RECORDED DATA:
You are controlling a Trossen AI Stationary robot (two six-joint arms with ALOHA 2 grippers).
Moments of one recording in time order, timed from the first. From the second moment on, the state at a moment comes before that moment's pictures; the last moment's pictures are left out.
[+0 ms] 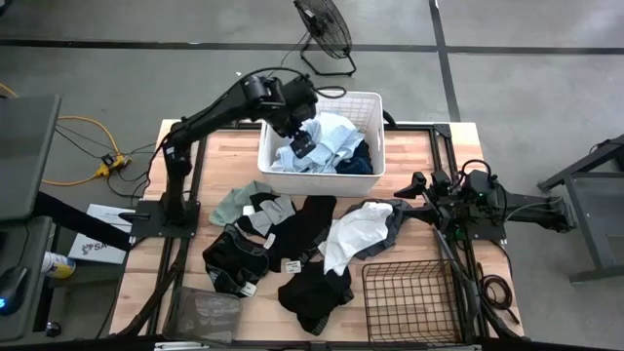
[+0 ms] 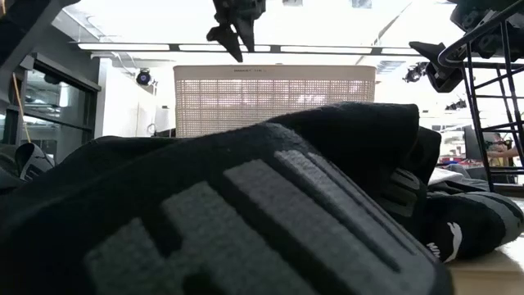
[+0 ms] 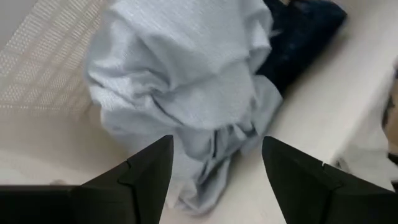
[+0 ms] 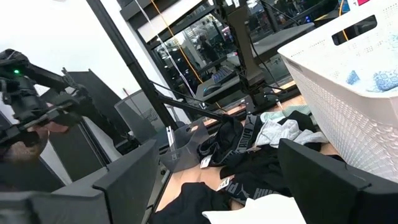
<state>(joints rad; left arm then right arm) 0.37 1.94 2.34 -1.48 -0.06 -0.18 -0.12 0.12 0.16 0.06 -0.26 0.55</state>
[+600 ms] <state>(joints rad) -0.07 1.88 2.32 -1.55 -0.23 -0.34 -0.12 0.12 0.16 0.06 -0.26 0.55</state>
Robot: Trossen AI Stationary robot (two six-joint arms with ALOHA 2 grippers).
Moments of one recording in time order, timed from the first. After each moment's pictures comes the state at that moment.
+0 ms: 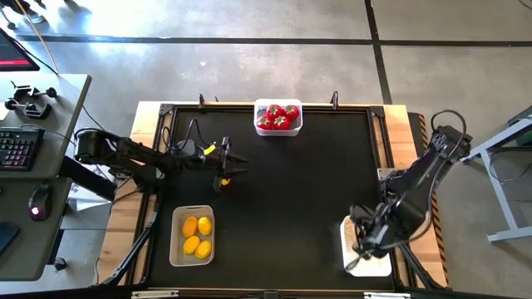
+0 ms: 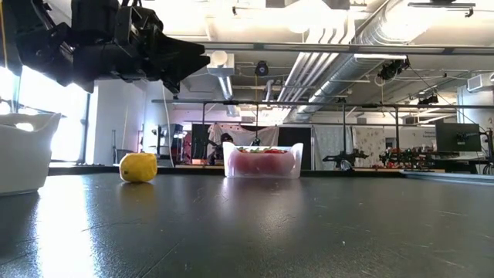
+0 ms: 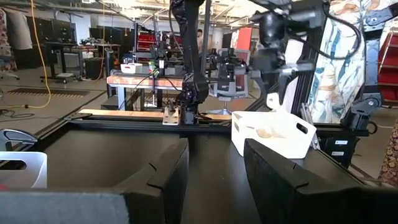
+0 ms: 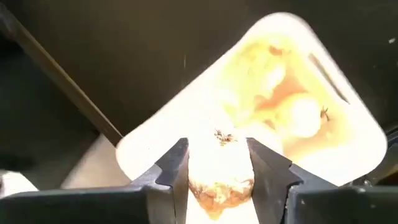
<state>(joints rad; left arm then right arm) 0.17 1.37 0.28 1.16 0.26 -0.07 0.86 1.31 1.11 -1.14 0.01 1.58</state>
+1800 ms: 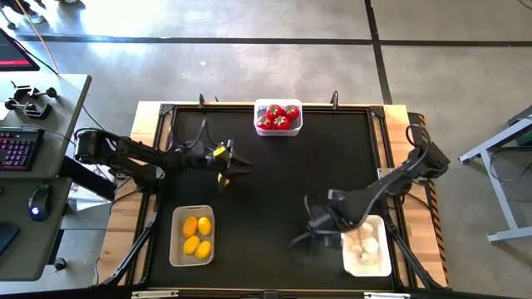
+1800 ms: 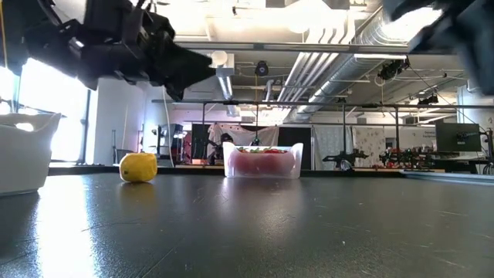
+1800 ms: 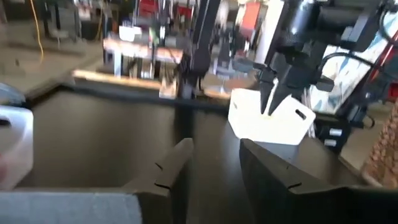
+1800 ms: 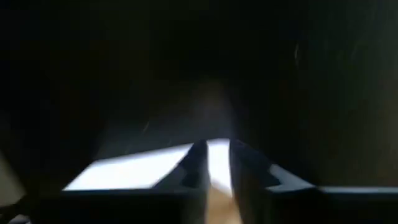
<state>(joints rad) 0.16 1.37 0.34 1.00 0.25 -0.15 0.55 1.67 1.32 -1.22 -0.02 0.71</state>
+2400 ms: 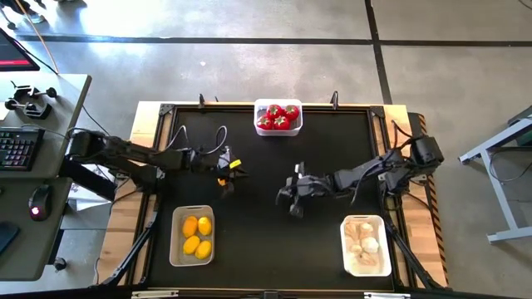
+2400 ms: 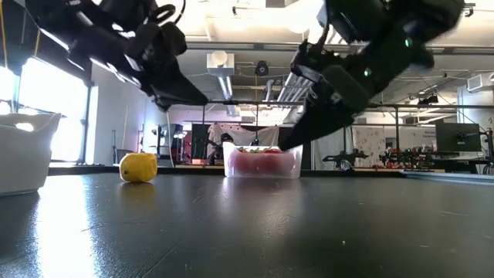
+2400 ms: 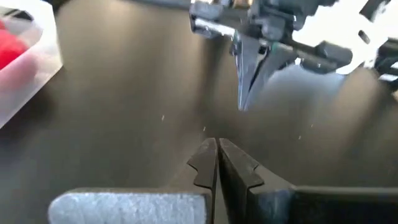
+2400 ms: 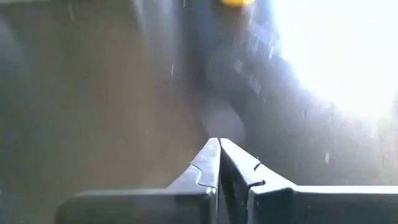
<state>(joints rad) 0.05 1.30 0.50 0.35 0.03 -0.16 0.18 1.67 0.77 0.17 0.24 0.19</state>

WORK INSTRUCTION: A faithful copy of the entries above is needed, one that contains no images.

RESULT BELOW:
You are controlling a Trossen AI Stationary robot (two six-joint arms with ALOHA 2 grippers).
Moments of one recording in time order, timed from the first. From the second moment on, the state at a moment comes before that moment's pictures; the last moment's pictures are left out.
[+0 ms] 
[+0 ms] 
[+0 ms] 
[+0 ms] 
<state>(joints rad; left arm then right arm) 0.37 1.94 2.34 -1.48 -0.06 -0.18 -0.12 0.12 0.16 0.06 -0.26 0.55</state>
[+600 ms] <state>(joints rad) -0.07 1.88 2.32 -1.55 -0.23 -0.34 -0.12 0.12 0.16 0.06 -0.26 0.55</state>
Robot: Trossen AI Stationary robot (two six-joint arms with ALOHA 2 grippers).
Moments of one recording in time order, timed from the first. After each moment's pictures comes the state at that moment.
+0 ms: 
+0 ms: 
+0 ms: 
+0 ms: 
<state>(joints rad; left arm then right arm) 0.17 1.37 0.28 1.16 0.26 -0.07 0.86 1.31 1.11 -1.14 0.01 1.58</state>
+1800 ms: 
+1800 ms: 
+1800 ms: 
+1800 ms: 
<state>(joints rad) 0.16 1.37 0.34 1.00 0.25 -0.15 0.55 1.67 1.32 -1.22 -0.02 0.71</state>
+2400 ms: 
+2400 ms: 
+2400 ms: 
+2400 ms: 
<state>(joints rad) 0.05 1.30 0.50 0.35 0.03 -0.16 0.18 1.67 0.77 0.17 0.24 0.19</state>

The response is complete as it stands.